### Exercise objective
Write out the listing below without alteration, omitting its pictures.

### Data provided

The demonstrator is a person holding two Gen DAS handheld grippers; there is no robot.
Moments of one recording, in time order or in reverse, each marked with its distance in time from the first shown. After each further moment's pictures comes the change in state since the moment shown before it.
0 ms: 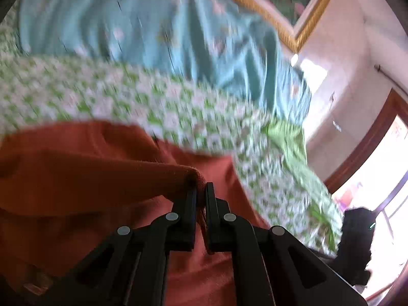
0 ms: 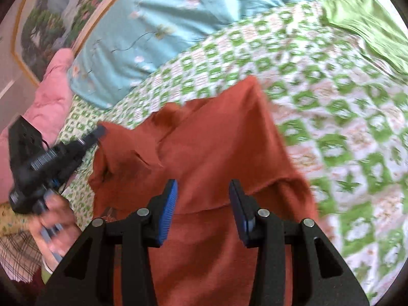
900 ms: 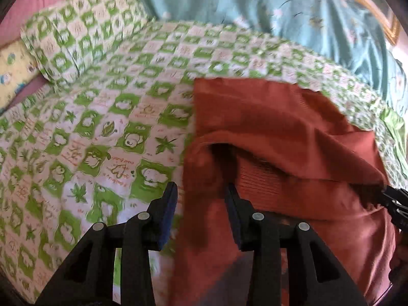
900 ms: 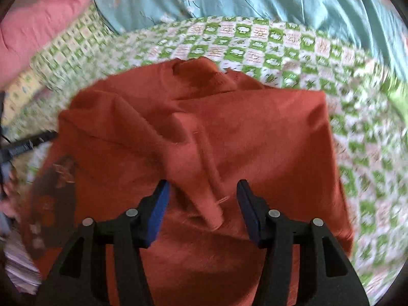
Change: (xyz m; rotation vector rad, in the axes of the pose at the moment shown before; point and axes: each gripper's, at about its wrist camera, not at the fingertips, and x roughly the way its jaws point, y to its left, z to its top) left arm -0.107 0.182 -0.046 -0.117 0.114 0.623; right arm 0.095 0.084 -0.007 -0.509 0.166 -0.199
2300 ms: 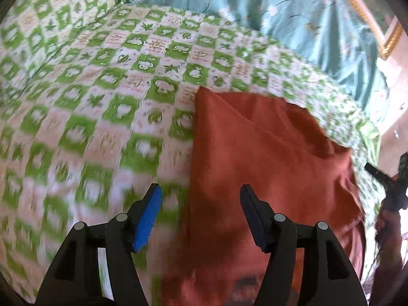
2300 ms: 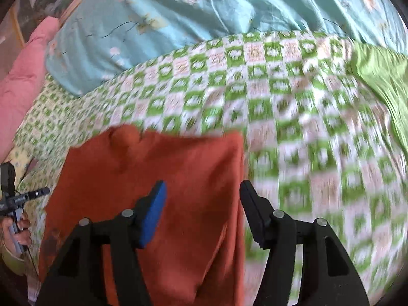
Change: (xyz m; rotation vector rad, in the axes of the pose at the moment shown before) left arm 0.033 -0.001 0.080 -0.011 0.124 -0.216; right arm -0.006 -0.143 0.060 0.267 -0.086 0.040
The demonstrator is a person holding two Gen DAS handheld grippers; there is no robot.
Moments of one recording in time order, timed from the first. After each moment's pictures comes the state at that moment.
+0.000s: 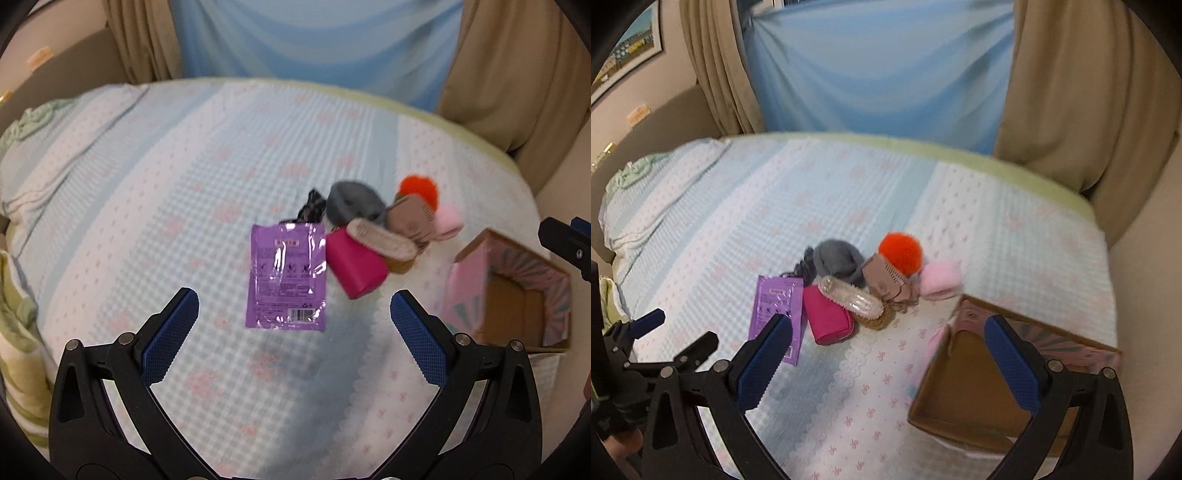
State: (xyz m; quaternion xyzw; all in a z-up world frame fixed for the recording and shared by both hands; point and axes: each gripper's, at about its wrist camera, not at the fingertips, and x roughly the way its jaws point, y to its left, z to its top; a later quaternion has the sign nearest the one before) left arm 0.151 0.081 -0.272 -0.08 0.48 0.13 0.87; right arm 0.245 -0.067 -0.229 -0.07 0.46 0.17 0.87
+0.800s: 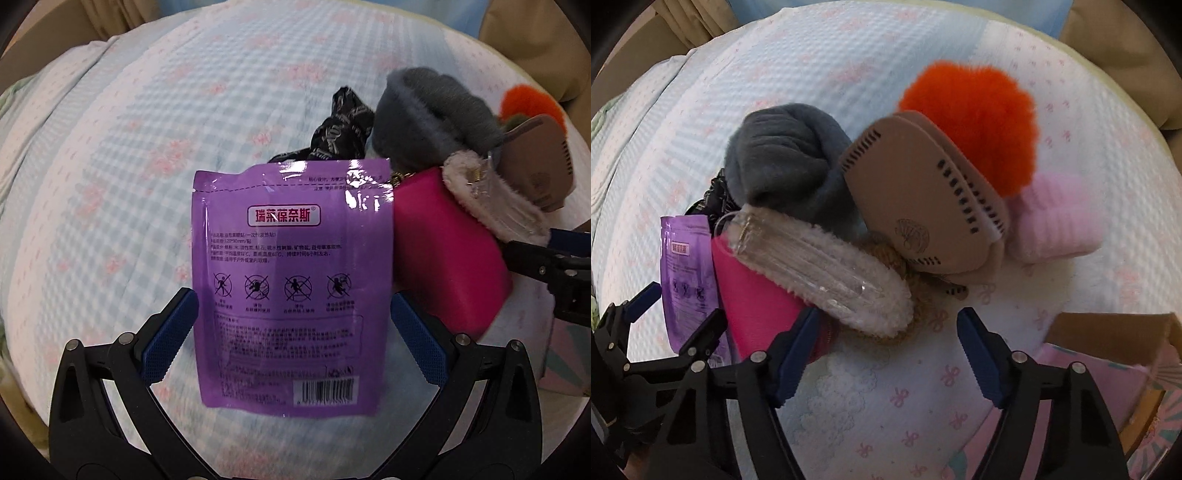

### Result for this task
The demonstrator is a person holding two Gen DAS handheld grippers; there is no robot.
Moments of one recording, in time order or in reverse, each marked with its distance in time from the first shown. After each further moment's pictures comes the change in state since the moment shown before it.
0 ms: 
0 ms: 
900 ms: 
900 ms: 
Change: (xyz m; rotation vector rad, in the axes of the pose at the moment shown before; point and axes: each gripper's, at about its wrist camera, not at the fingertips, and x roughly the way its jaws point, y to its left, z to its top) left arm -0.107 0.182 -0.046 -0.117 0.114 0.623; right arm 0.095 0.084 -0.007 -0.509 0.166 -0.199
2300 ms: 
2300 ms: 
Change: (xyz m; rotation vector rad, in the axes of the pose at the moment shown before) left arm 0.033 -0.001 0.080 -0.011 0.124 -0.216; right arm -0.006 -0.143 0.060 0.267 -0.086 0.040
The demonstrator is a person holding two Gen DAS handheld grippers; there is no robot.
Moments of one recording in time order, timed from the first. After each moment's pictures comes the state at that moment.
+0.000s: 
State: (xyz m; quaternion xyzw; all in a z-up world frame fixed for the recording and shared by both hands; point and axes: each gripper's, at about its wrist camera, not at the fingertips, and x roughly the way its jaws point, y to its left, z to its top; a later quaternion has the sign nearest the one before) left arm 0.151 0.081 -0.272 -0.08 0.48 0.13 0.87; right arm 0.245 -0.067 -0.229 -0.07 0.46 0.17 0.87
+0.800s: 

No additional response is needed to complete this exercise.